We also investigated the parameter estimation and hypothesis testing of the two models with NB regression and Poisson regression assumption of the read counts for different application scope (results not shown). NB regression is suggested when the over-dispersion is relatively large and Poisson regression is suggested to be used for small over-dispersion. For observed RNA-seq data with excessive zeros, for example, when estimated \({\mu }_{{\overrightarrow{A}}_{1}{A}_{2}}\) or \({\mu }_{{\overrightarrow{A}}_{2}{A}_{1}}\) in Eq. (5) equals to zero, we suggest adding one to the read counts to satisfy the hypothesis of data distribution. Fitting a zero-inflated Poisson regression is another promising direction to address such problems, which warrants a future research goal.

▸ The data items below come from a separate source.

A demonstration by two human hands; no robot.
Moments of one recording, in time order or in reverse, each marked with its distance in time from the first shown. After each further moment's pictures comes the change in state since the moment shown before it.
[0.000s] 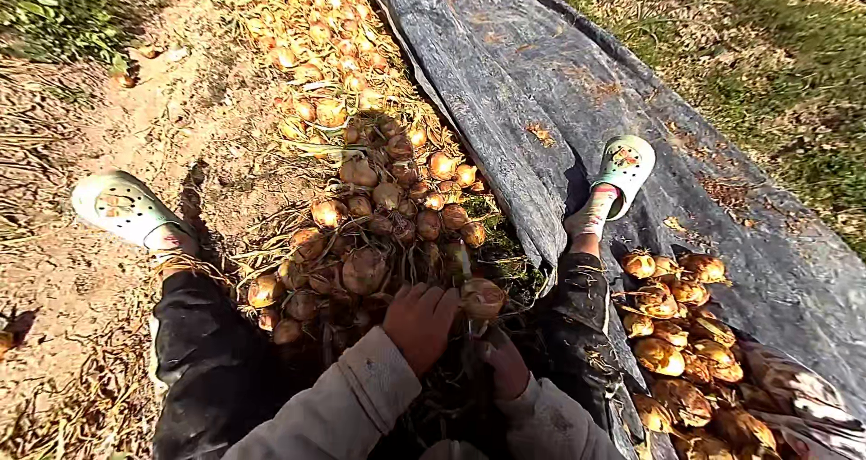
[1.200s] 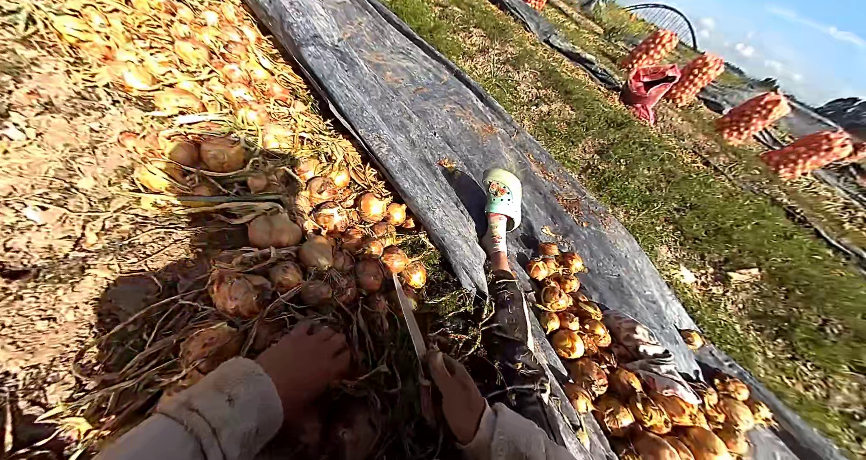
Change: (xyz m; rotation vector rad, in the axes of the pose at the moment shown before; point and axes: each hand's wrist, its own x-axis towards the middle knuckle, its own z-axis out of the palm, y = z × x) left_hand 0.064 -0.138 -0.041 0.136 -1.266 0.296; right_hand 0.028 -0.043 0.057 -0.250 0.182 0.075
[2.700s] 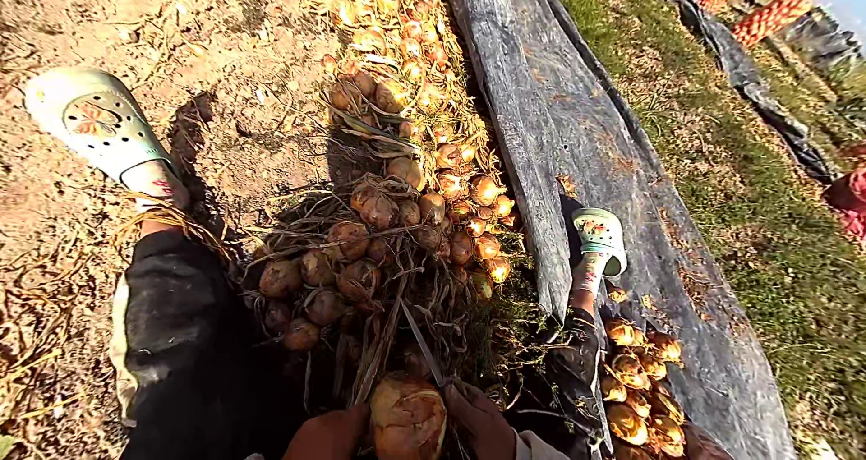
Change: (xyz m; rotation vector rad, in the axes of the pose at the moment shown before) left_hand -0.100 0.161 0.137 -1.082 0.878 -0.475; right_hand -0.041 0.005 0.035 -0.043 -0.491 0.163
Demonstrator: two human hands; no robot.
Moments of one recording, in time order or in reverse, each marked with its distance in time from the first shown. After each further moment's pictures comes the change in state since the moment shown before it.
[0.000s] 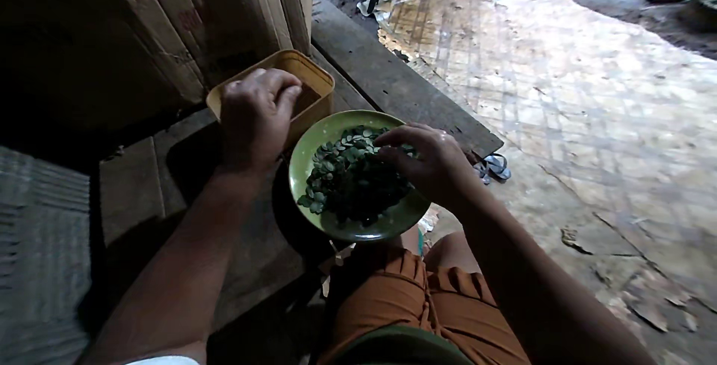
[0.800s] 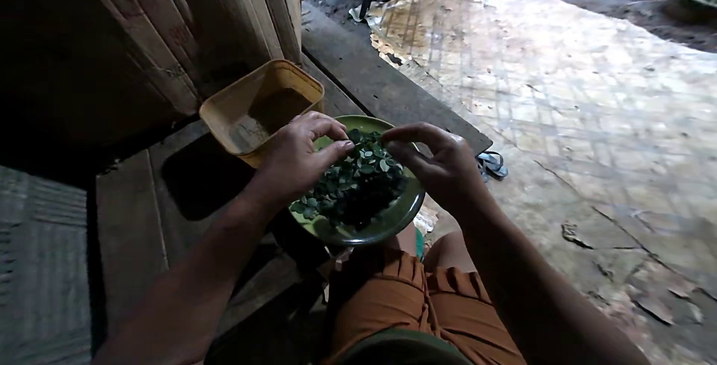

Still, this study has several limitations. First, family data such as trios are needed to obtain the genotypes of heterozygotes in the offspring. Imputation-based approaches might be useful for haplotype-based inference of the phase of the heterozygotes, such as BEAGLE (Browning and Browning 2009). Second, borrowing information from the whole samples will allow for more accurate modeling of the RNA-seq data. A third important direction would be incorporating the testing of allele specific gene expression (ASE) as conducted in Zhabotynsky’s work so that we can extend our work to model both ASE and POE for candidate cis-eQTLs (Zhabotynsky et al. 2019). The decreased cost of RNA-seq technology and future studies in methodology are warranted to achieve a more powerful estimation of decomposed variance from different genetic components.